Search advertising is extremely profitable for Google, and Microsoft now wants to attack it squarely. Nadella said as much in an interview with Financial Times: "From now on, the [gross margin] of search is going to drop forever." The innovation sourced from OpenAI, combined with the hyperscale of Microsoft's software products, will allow it to take users from Google. It will also subsidise advertisers to any degree, it has nothing much to lose. Again, Nadella alluded to this in his FT interview, saying, "There is such margin in search, which for us is incremental. For Google it's not, they have to defend it all." It is this "asymmetric" competition which is enabling Microsoft's jujutsu move. As Microsoft drives overall search margins down, it hits Google asymmetrically. That potentially impacts Googles investments in other businesses, including cloud, where it is locked in a ferocious battle with Microsoft for the number two position. Google has been subsidising its cloud growth with its search profits, and that tap could dry up. Meanwhile, Microsoft keeps making its money through its software and gaming businesses, offsetting its minuscule search losses. This is the '3D chess game' that Microsoft is playing, a genius move in strategy.
For Google, the famous Innovator's Dilemma could also be a downer. Its world-beating advertising business model works well on how search is structured today - as a massive searchable information database. If search becomes increasingly conversational, it is not sure that it can be monetized the same way as today's search can. Thus, Google has a vested interest in ChatGPT or Bard-like conversational search not taking off - classic innovator's dilemma. Finally, this is not the best timing for Google, as regulators and governments across the world are circling it to try and curtail its near monopoly in multiple areas of tech. It would welcome and encourage competition.
While this is fascinating to watch, there are many factors that could derail Microsoft's ambitions. As I said earlier, one should underestimate Google at one's own peril. It has vast resources, talent and innovation.
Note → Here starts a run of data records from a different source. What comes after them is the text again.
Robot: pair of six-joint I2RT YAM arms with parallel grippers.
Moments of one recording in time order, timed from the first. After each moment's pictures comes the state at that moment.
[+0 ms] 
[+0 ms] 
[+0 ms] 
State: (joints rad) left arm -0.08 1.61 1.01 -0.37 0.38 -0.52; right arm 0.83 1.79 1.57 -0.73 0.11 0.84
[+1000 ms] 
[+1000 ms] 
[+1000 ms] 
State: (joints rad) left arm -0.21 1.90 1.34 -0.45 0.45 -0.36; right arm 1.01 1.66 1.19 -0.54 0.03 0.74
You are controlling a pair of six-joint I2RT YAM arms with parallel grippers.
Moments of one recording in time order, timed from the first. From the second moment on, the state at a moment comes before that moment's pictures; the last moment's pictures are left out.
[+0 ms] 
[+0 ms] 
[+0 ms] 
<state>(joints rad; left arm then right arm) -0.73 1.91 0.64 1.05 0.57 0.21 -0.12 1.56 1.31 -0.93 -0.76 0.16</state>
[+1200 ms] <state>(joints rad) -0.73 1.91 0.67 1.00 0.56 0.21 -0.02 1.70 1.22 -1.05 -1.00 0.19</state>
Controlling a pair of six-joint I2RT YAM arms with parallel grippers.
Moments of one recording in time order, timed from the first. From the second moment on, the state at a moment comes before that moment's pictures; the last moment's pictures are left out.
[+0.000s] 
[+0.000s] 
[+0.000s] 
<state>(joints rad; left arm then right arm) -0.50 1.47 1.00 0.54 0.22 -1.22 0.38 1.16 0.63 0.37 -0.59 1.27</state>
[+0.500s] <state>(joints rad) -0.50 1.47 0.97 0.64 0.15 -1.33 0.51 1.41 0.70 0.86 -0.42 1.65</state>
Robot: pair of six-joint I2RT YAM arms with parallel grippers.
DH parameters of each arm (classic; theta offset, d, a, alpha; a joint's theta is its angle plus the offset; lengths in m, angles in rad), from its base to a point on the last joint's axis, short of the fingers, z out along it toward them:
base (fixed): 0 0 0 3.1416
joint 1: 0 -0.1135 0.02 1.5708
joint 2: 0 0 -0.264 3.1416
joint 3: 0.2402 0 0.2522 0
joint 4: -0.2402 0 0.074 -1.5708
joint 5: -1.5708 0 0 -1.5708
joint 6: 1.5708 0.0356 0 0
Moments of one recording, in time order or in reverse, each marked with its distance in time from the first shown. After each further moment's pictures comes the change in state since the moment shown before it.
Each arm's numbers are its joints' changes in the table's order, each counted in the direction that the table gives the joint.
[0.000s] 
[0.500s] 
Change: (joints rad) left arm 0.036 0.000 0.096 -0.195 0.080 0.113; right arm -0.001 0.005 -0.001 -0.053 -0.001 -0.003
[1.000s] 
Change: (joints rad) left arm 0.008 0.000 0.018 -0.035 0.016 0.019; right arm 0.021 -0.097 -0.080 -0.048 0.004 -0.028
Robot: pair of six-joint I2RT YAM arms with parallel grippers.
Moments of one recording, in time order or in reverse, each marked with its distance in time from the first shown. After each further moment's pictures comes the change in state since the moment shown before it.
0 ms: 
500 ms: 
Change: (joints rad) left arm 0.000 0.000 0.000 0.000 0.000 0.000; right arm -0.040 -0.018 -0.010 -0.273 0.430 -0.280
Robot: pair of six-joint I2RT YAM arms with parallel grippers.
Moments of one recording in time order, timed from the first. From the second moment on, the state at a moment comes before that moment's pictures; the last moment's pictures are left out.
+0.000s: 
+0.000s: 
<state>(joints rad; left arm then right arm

Also, it is possible that products like ChatGPT are a flash in the pan, and the initial excitement might yet die out. Then, the real wars will be fought in the mobile space, where Android dominates and Google also powers search on iOS. Finally, generative AI models will have massive ethical issues like bias, plagiarism, fake news generation, environmental degradation, etc. which could slow down and even kill it. While Satya Nadella seems to be emerging as a champion jujutsu player, Sundar Pichai could still be the sumo wrestler who remains undefeated and standing.
(Jaspreet Bindra is a technology expert, author of 'The Tech Whisperer', and is currently pursuing his Masters in AI and Ethics from Cambridge University)
Disclaimer: These are the personal opinions of the author.